Biotene Dry Mouth Oral Rinse
According to the ADA, this mouthwash “is safe and has shown efficacy in temporarily relieving dry mouth symptoms.” Thus, this mouthwash doesn’t contain alcohol and has a formula that the brand says “soothes and lubricates,” dry mouth for up to four hours.
Listerine Total Care Anticavity Mouthwash
This mouthwash contains several ingredients that the dentists we spoke to highlighted: The active ingredient sodium fluoride fights cavities and menthol, eucalyptol and thymol have antiseptic properties. The ADA says the mouthwash “is safe and has shown efficacy in helping to prevent tooth decay.”

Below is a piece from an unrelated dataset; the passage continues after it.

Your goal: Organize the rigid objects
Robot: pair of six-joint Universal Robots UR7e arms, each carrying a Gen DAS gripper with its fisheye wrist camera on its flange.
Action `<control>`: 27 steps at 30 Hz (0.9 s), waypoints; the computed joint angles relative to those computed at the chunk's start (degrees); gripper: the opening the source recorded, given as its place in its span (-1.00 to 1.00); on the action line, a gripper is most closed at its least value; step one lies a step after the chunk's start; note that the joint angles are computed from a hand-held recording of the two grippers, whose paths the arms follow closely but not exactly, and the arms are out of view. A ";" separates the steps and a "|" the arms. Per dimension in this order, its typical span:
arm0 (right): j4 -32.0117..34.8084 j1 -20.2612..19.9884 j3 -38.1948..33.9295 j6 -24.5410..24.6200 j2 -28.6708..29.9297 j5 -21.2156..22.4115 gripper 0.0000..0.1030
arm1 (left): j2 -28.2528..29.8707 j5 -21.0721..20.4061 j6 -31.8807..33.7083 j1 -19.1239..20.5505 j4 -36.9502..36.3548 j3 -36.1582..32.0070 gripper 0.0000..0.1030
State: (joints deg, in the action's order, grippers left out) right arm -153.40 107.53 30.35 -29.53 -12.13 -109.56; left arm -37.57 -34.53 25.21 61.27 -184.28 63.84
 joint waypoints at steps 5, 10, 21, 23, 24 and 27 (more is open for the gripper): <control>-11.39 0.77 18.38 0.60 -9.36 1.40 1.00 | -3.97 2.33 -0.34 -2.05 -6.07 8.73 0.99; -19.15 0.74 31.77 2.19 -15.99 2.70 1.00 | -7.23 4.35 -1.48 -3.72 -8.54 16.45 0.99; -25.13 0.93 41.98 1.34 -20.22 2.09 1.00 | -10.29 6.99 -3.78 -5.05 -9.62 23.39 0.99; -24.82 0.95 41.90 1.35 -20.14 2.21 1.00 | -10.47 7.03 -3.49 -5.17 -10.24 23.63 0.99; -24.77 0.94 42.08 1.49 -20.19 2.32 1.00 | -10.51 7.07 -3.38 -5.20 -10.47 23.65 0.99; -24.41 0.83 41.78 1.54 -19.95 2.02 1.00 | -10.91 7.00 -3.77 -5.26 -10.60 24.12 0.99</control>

Listerine Antiseptic Mouthwash
This mouthwash’s ingredients include eucalyptol, menthol and thymol — which provide antiseptic properties — and it also contains alcohol, which can contribute to an overall clean mouth feel. The rinse “is safe and has shown efficacy in helping to prevent and reduce gingivitis (and plaque above the gumline),” according to the ADA.
Tom’s Alcohol-Free Children’s Anticavity Fluoride Rinse
Formulated for children’s use, this alcohol-free mouthwash uses the active ingredient sodium fluoride, which can help prevent cavities and strengthen teeth. The ADA says the rinse “is safe and has shown efficacy in helping to prevent tooth decay.”

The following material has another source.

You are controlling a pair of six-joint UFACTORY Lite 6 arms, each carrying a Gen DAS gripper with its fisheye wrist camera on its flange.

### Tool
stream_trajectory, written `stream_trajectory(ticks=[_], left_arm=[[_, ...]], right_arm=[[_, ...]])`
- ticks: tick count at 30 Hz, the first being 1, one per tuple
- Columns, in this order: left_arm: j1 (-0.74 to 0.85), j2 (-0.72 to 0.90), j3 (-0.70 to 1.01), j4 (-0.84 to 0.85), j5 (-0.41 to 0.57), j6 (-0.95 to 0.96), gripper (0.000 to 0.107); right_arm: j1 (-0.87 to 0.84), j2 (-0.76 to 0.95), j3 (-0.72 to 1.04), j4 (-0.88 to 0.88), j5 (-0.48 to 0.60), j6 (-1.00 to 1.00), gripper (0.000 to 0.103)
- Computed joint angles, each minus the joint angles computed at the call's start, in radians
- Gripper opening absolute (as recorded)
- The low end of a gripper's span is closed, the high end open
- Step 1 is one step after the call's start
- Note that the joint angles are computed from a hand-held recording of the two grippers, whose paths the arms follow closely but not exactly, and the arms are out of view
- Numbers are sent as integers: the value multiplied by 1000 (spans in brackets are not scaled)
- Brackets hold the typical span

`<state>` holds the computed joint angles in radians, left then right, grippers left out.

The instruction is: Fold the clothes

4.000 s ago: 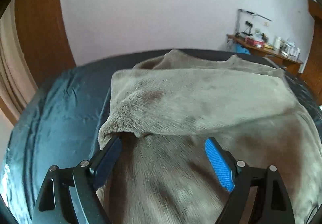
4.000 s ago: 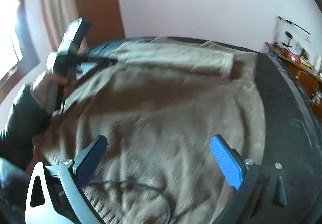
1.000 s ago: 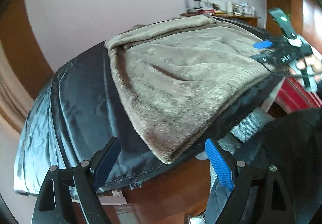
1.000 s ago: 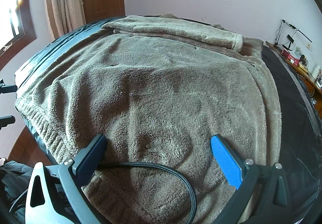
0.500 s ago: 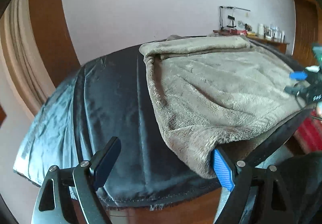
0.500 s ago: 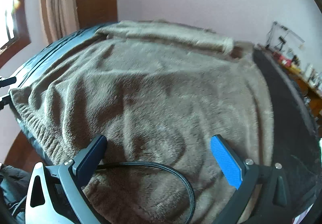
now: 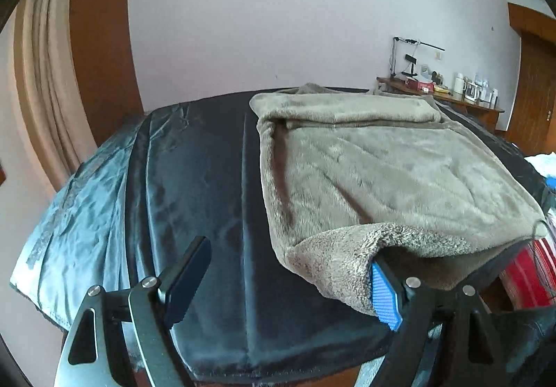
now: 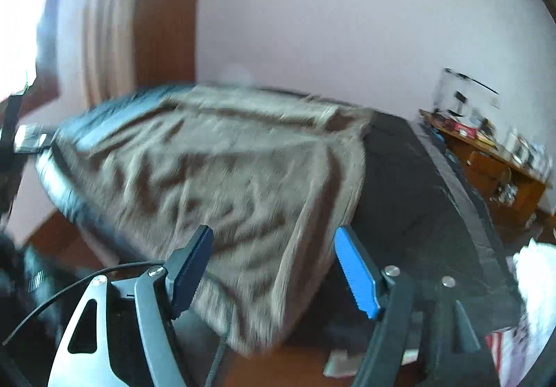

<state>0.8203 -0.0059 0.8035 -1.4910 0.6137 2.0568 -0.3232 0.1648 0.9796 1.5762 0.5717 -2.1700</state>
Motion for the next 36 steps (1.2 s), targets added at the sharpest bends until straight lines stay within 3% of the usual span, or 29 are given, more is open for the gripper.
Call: stream_trajectory(ticks=[6,11,16,19,21,30,36], left_arm=[[-4,21,57,46,24,-107,85],[-15,17,60,45,12,-117,85],[-11,6,55,48,15,-117,85],[-10,6,58,49,19,-117,85],[-10,4,56,47,21,-113,85],[5,13,76,44,44,-120,85],[25,26,117,50,85,-149,85]], right_arm=[[-58,-56,-60,-236,105,107,75],[5,-72,-131,-35,-113,-96,75],[73,-52,-170,116,-187,-312,73],[109,-51,-181,332,-253,-518,45],[95,-41,-163,359,-255,-514,26],[118,-64,-146,646,-263,-680,14],[135,-50,-73,777,-257,-726,13]])
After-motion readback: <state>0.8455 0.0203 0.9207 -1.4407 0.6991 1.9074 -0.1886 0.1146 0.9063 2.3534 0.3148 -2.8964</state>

CloSYS Non-Irritating Rinse
This alcohol-free mouthwash “is safe and has shown efficacy in helping to reduce bad breath,” according to the ADA. The rinse contains chlorine dioxide, so it can decrease the number of bacteria producing sulfur in your mouth, Doniger told us above.
Should you use mouthwash before or after brushing?

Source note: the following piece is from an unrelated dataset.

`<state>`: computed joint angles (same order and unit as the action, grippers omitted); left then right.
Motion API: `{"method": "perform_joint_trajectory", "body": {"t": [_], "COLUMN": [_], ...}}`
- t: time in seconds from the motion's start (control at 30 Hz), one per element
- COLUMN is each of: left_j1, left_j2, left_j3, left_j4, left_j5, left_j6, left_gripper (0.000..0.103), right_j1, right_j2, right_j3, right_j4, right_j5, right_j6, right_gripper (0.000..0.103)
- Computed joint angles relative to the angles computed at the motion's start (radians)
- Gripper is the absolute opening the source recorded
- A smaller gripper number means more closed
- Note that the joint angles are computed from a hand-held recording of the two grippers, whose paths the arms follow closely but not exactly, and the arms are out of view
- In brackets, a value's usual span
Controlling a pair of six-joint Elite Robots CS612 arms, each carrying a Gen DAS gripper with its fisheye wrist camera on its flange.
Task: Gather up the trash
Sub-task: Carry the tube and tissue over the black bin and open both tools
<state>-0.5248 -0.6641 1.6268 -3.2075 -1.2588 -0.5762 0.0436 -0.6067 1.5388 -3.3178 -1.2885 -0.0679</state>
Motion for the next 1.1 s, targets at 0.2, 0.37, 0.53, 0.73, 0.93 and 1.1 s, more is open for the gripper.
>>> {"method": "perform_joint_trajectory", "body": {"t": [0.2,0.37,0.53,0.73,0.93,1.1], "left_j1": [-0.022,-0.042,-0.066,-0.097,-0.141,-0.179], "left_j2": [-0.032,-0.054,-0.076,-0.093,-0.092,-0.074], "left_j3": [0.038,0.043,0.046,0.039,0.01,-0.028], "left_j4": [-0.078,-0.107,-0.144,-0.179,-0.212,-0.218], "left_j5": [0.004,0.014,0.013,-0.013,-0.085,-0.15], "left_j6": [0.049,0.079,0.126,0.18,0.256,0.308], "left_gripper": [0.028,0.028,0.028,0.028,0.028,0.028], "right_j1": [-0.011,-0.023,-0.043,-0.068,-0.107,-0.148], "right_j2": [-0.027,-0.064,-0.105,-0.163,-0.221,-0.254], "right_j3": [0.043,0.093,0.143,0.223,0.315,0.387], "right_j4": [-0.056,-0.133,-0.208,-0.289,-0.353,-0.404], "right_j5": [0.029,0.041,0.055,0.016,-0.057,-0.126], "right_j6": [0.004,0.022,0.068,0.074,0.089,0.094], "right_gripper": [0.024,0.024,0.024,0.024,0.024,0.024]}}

People often wonder whether to brush, floss or rinse first, said Hewlett, but the order doesn’t matter too much. In fact, using mouthwash isn’t necessarily “a standard part of recommended maintenance.” Flossing and brushing with fluoride toothpaste for two minutes is enough to “accomplish everything you need to accomplish as far as keeping your teeth clean,” Hewlett said. Though the common “traditional” recommendation, Hewlett said, is for people to floss first, then brush, then rinse with a therapeutic mouthwash — Doniger recommends using mouthwash after brushing
Though in certain cases, mouthwash can be an important tool. For example, if you have an acidic drink like orange juice, the juice can “remove enamel molecules.” Brushing your teeth after said acidic drink can “hasten the erosion of enamel” over time, Hewlett said. He suggested that if you want that clean feeling after consuming acidic foods or drinks, mouthwash might be a good alternative. Some people also may need prescription mouthwashes or need to rinse more often for certain health reasons — dentists might suggest rinsing twice a day to treat halitosis and dry mouth or to induce enamel remineralization, Doniger said.